Switching to a longer video actually worked pretty well but not perfectly. You can see the mouse clearly but there's also a bright circle to the left of the right cage. The mouse just spent a lot of time there during this 10 minute video.

Our next idea was to raise the "z-score" to higher powers. You can tell from the above image that the mouse is brighter than the other features of the video. By raising the z-score to higher and higher powers that could make the difference even more pronounced. To the left you can see the z-score squared and to the right you can see the z-score cubed. It seems to help but the light patch is still clearly visible.

At this point we had another idea (though I can't really justify why we didn't just take the previous idea to its logical \(\ell^\infty\) conclusion). Instead of looking at the pixels distance from the mean we should only look at those distances which are negative. Because the mouse is darker than the background the vacuums left behind where the mouse had spent some but not much time shouldn't appear. That worked like a charm.

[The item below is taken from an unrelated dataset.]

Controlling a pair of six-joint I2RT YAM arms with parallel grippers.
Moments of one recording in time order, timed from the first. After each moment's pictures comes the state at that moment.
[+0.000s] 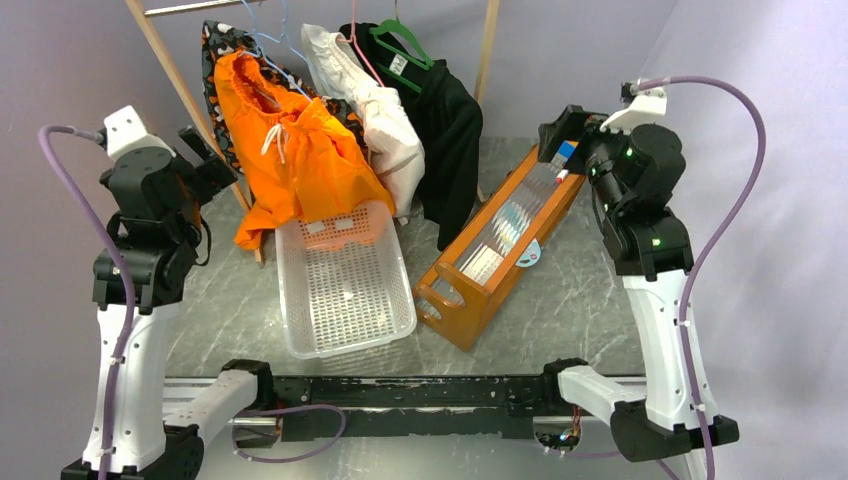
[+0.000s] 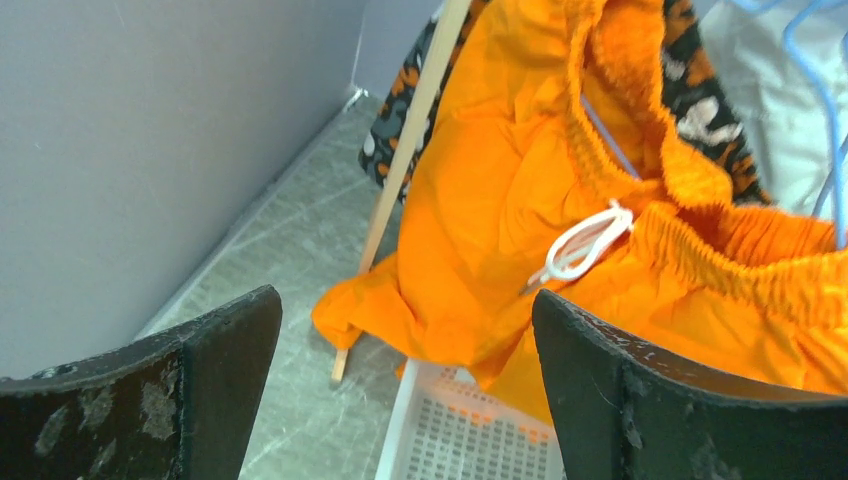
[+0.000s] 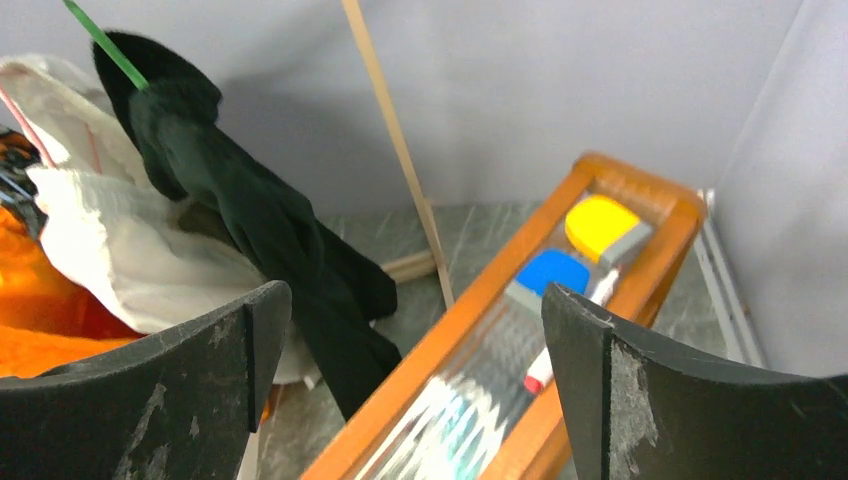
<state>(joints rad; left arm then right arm) -0.11 0.96 1.52 -0.75 -0.52 -0.39 0.19 1.09 1.58 -0.50 0.09 0.18</state>
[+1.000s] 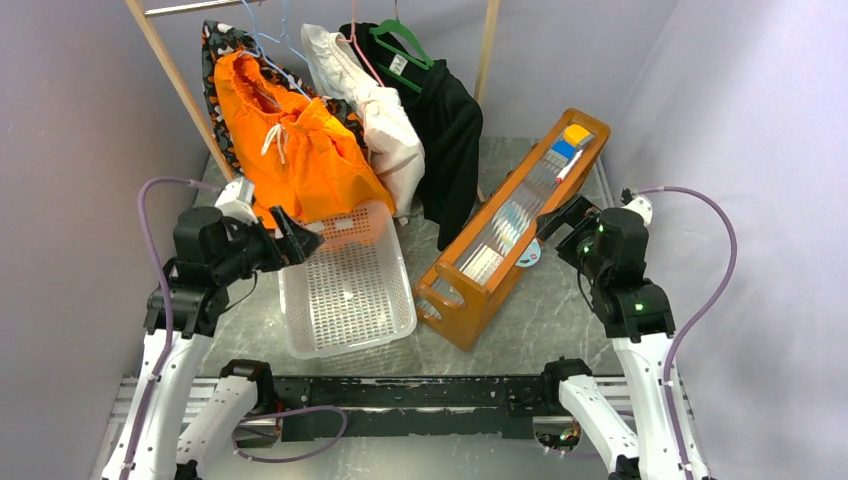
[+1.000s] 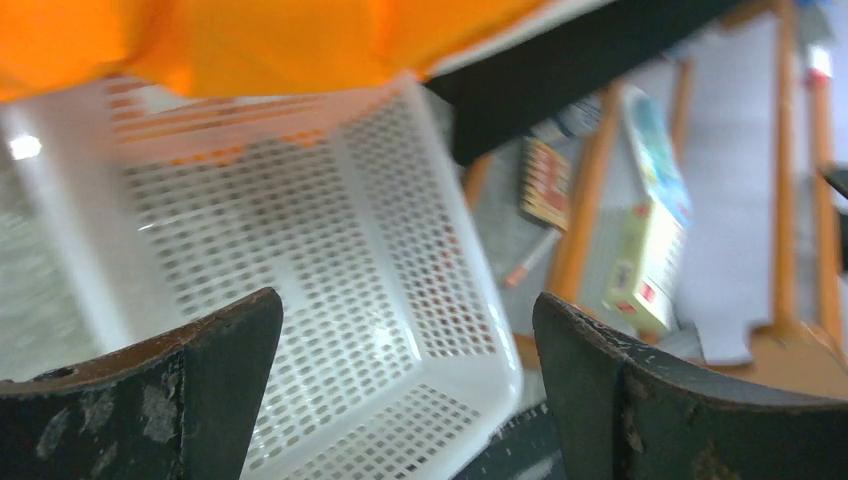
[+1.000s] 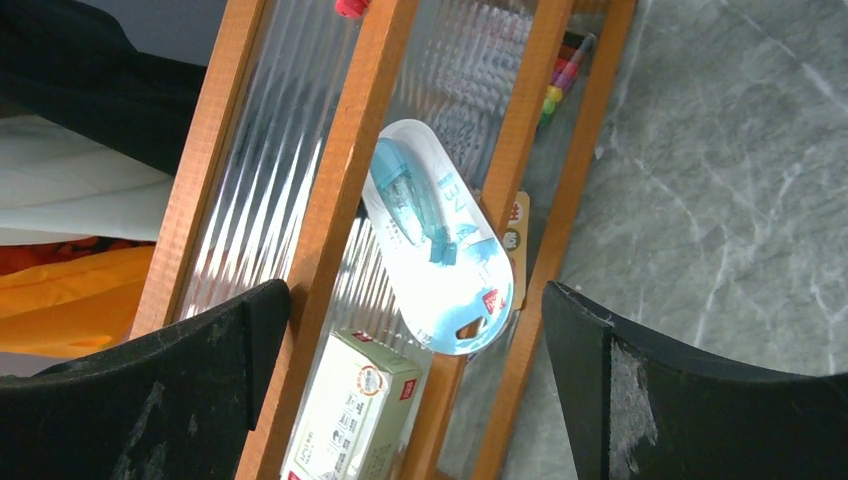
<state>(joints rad) -0.12 0.71 0.92 -0.67 0.29 -0.53 0.13 0.73 1.03 -0.77 0.16 0.64</state>
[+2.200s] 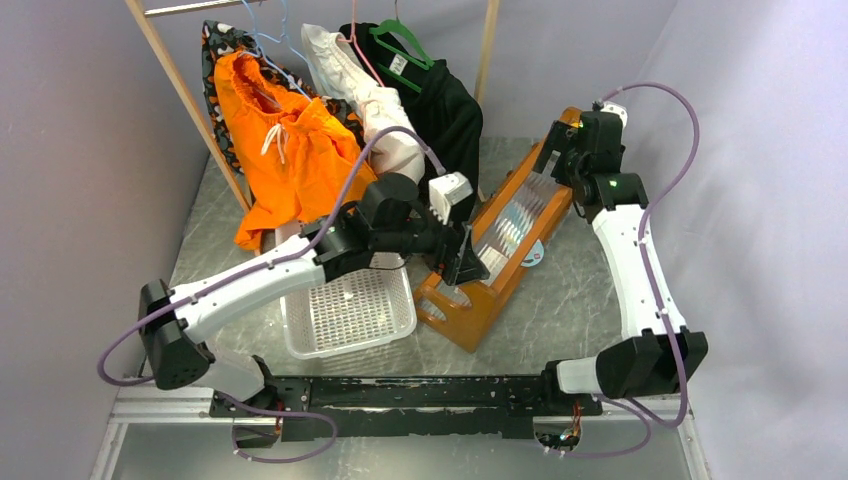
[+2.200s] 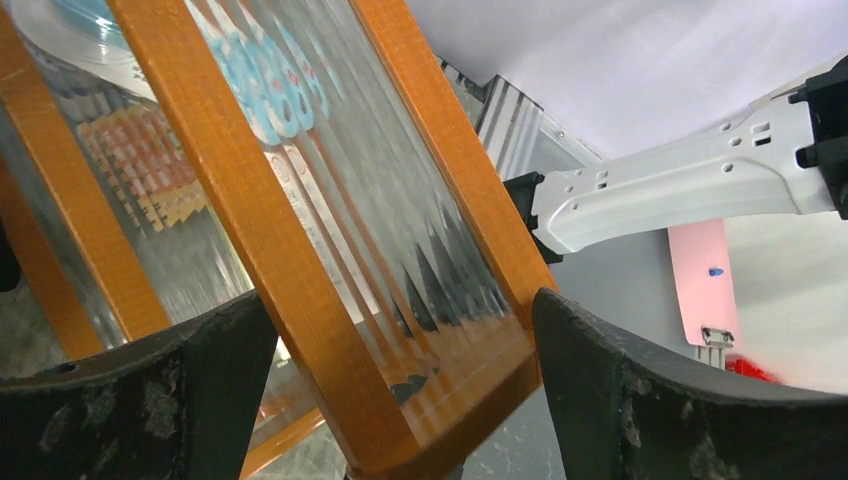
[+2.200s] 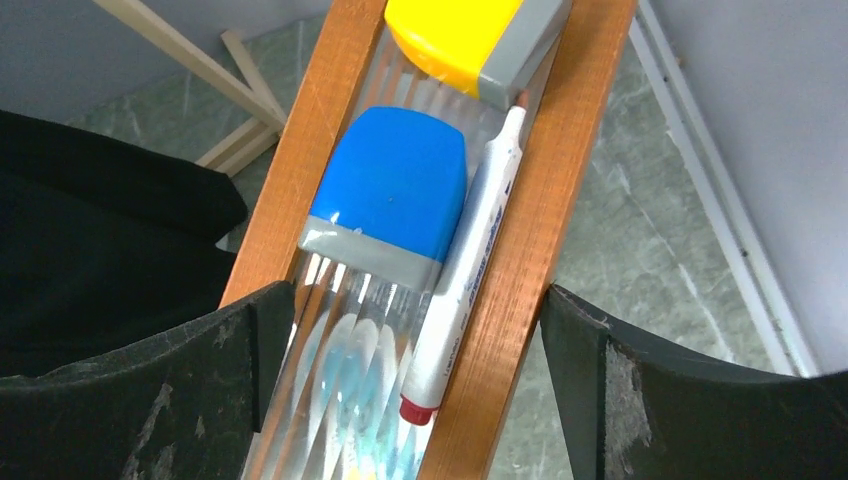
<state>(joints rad) -1.01 1.43 1.37 -0.27 0.37 -0.42 0.08 1.33 1.43 -0.64 0.22 0.33</state>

We made one last change to improve the centroid calculation. Instead of taking the centroid of the image we only took the centroid of a circle around where the last centroid was. This fixed a problem with the mouse the mouse being dimmer when it was behind one of the glass walls.

There are sort of a lot of things left to do. The program can't yet find the edges of the chambers on its own. And certain efficiency gains should be made. For instance I suspect instead of computing the z-score of every pixel just doing the z-score of every 5th pixel would perform as well and run 25 times faster. Hopefully the project eventually actually gets used in Rhiannon's lab. You can see our work on github.